Michel Cayouette, Telesat’s chief financial officer, said the company’s guidance of $165 million to $185 million on capital expenditures for the year still holds, even with the increase in LEO activities. Telesat has yet to procure its full constellation of 117 Ka-band satellites.
Goldberg said Telesat is making a number of new hires to focus on the LEO constellation, but described the impact on operating expenses as immaterial. Telesat’s operating expenses increased 5 percent for the three months ending June 30 to $44 million Canadian dollars ($35.2 million) compared to the same period last year, excluding currency fluctuations from a stronger U.S. dollar. For the first half of 2017, operating expenses grew 11 percent to $99 million Canadian dollars.
Telesat reported $226 million Canadian dollars in revenue for the quarter ending June 30, down 3 percent year over year due to the end of a short term service agreement with another satellite operator. A 5 percent stronger U.S. dollar offset some of the difference, Telesat said. Revenue for the first six months of the year was $461 million Canadian dollars, down 1 percent compared to the same period in 2016.

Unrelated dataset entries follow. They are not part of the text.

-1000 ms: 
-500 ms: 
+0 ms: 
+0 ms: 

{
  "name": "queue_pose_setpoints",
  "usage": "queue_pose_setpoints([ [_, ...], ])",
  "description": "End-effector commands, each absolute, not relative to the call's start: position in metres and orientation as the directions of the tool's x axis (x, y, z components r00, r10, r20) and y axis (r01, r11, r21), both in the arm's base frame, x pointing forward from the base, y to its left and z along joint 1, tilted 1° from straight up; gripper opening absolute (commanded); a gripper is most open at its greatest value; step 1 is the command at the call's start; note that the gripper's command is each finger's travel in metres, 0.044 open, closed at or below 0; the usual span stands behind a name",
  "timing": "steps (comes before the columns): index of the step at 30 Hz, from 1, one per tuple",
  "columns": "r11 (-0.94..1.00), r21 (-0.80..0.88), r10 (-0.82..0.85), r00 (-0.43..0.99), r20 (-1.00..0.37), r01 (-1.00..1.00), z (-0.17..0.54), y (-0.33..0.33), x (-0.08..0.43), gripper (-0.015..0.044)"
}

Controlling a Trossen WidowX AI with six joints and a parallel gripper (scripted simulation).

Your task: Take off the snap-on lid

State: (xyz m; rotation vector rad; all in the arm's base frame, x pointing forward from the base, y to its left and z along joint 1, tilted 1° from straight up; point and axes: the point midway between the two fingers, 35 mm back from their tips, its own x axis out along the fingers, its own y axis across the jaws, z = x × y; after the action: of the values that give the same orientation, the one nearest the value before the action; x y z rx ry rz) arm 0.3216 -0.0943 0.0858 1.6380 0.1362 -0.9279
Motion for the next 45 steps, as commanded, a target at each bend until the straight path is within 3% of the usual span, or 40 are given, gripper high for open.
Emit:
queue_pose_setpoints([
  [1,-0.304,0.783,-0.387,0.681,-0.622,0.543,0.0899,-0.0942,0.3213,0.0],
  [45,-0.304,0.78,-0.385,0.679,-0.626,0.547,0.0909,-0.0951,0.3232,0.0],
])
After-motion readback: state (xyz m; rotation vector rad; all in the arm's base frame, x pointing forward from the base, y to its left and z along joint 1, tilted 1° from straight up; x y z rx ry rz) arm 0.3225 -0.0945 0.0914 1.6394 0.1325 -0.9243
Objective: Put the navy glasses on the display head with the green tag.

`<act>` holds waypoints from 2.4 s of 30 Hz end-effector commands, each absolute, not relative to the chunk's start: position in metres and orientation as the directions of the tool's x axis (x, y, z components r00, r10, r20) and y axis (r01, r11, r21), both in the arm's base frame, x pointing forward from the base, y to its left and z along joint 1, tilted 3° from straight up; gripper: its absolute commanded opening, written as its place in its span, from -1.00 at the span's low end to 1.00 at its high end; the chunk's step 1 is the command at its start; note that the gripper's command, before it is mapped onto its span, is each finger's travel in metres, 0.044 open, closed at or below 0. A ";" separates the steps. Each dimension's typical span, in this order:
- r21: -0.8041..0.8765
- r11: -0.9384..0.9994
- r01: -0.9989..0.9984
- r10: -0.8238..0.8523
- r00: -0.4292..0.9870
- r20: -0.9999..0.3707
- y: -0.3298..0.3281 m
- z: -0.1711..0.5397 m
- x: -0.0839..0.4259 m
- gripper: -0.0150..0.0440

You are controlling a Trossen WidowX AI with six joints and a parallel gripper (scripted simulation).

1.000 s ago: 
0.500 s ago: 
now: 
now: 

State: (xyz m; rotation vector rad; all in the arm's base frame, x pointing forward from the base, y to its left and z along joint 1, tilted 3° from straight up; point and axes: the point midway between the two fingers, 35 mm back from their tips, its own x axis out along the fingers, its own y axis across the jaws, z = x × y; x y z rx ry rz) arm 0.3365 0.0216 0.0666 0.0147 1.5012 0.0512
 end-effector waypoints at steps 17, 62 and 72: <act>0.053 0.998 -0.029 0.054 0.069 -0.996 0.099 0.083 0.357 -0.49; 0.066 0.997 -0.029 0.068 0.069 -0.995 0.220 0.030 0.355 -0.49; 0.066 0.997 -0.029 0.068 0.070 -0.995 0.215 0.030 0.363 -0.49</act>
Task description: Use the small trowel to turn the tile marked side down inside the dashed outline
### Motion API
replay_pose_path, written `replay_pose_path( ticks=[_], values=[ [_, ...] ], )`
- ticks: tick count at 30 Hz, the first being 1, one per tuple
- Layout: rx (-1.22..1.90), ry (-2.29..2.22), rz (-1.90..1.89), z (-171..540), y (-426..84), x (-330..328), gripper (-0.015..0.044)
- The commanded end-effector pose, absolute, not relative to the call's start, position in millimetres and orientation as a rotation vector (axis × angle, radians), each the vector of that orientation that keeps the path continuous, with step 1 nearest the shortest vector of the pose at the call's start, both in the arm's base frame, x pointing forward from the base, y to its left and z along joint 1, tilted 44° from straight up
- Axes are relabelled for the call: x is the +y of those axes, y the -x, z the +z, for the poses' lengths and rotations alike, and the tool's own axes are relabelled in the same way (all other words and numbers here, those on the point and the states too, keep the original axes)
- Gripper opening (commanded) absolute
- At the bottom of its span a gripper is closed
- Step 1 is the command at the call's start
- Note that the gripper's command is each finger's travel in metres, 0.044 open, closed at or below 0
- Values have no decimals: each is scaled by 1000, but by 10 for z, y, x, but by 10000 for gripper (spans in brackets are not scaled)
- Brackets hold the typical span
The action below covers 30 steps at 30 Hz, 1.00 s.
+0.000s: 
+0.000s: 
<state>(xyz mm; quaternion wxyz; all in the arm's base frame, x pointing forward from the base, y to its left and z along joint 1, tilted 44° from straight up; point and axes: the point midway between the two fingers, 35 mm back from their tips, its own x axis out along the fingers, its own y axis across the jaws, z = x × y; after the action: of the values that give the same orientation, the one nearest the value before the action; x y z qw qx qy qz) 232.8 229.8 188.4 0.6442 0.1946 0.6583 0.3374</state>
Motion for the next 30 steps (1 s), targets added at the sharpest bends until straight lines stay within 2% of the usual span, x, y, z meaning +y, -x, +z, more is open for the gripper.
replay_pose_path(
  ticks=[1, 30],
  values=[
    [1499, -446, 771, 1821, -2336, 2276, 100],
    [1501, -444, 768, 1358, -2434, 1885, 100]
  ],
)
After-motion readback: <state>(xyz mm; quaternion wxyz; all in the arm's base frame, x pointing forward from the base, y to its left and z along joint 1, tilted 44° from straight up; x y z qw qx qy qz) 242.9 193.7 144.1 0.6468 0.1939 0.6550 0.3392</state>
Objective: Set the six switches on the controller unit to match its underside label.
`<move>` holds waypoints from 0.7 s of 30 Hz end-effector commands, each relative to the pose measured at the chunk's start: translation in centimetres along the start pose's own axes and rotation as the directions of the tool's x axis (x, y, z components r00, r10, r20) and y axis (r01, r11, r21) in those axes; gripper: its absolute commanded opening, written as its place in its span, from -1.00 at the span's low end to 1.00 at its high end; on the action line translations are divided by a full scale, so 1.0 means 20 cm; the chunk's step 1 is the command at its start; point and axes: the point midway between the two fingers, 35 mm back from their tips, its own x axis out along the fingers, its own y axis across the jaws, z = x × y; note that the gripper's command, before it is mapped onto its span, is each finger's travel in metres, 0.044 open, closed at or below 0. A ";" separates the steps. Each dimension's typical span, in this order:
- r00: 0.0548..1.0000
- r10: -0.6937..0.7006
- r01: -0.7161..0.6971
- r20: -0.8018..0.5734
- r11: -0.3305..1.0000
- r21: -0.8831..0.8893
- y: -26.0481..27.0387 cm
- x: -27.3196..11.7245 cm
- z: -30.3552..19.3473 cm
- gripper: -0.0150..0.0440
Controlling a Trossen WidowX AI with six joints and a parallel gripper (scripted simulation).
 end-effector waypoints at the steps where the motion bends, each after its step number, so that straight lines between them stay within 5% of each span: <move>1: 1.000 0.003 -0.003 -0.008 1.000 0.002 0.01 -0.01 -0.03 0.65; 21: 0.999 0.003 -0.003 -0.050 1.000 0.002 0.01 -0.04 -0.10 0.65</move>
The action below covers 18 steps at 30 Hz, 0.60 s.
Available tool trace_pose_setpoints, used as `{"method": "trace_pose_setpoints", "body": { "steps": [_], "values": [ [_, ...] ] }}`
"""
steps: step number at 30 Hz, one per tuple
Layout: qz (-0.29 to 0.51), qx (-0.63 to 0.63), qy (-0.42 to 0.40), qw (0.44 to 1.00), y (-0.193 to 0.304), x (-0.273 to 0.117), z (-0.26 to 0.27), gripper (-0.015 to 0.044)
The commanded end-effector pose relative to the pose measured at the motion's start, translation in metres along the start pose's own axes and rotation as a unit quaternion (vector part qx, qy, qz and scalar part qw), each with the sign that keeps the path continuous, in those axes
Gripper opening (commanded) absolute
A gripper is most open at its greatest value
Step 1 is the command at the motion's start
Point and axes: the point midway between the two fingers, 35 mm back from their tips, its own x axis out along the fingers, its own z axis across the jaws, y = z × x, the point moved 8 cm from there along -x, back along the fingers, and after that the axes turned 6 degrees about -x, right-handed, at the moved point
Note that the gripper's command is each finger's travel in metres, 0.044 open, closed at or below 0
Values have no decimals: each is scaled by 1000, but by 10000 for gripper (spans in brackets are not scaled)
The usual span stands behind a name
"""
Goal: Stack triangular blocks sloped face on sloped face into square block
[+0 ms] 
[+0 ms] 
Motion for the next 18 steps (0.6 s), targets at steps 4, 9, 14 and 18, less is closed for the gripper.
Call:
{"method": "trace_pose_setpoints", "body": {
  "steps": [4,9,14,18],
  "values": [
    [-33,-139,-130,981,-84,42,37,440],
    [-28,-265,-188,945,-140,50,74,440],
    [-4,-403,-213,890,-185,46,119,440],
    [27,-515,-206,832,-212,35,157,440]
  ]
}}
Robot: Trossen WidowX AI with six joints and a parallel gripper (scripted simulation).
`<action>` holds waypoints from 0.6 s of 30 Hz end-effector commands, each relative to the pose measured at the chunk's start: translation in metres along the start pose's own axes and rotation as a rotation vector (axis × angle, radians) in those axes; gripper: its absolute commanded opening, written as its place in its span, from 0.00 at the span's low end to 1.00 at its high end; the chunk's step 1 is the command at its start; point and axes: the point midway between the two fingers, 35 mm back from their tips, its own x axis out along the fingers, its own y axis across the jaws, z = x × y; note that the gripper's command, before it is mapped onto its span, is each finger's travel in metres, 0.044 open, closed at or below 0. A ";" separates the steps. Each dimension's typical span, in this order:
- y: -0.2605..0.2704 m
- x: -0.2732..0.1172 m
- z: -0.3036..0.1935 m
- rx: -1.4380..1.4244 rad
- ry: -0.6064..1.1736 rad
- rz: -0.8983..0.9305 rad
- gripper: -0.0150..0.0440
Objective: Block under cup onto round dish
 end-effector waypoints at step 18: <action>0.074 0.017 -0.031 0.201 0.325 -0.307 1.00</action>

Telesat’s income was $148 million Canadian dollars for the quarter, and $236 million Canadian dollars for the first six months of 2017. The operator’s first quarter increased by $86 million Canadian dollars due to “a higher non-cash gain on foreign exchange arising principally from the translation of Telesat’s U.S. dollar denominated debt into Canadian dollars and favorable changes in the fair value of financial instruments in the second quarter of 2017,” Telesat said.
Goldberg said pricing pressure from oversupply remains strong in Africa, Latin America and Asia, but is stable in North America. As of June 30, Telesat’s fleet utilization stood at 94 percent for North America and 64 percent internationally. Goldberg said North American capacity use stayed flat while international use dropped by three percent over the quarter.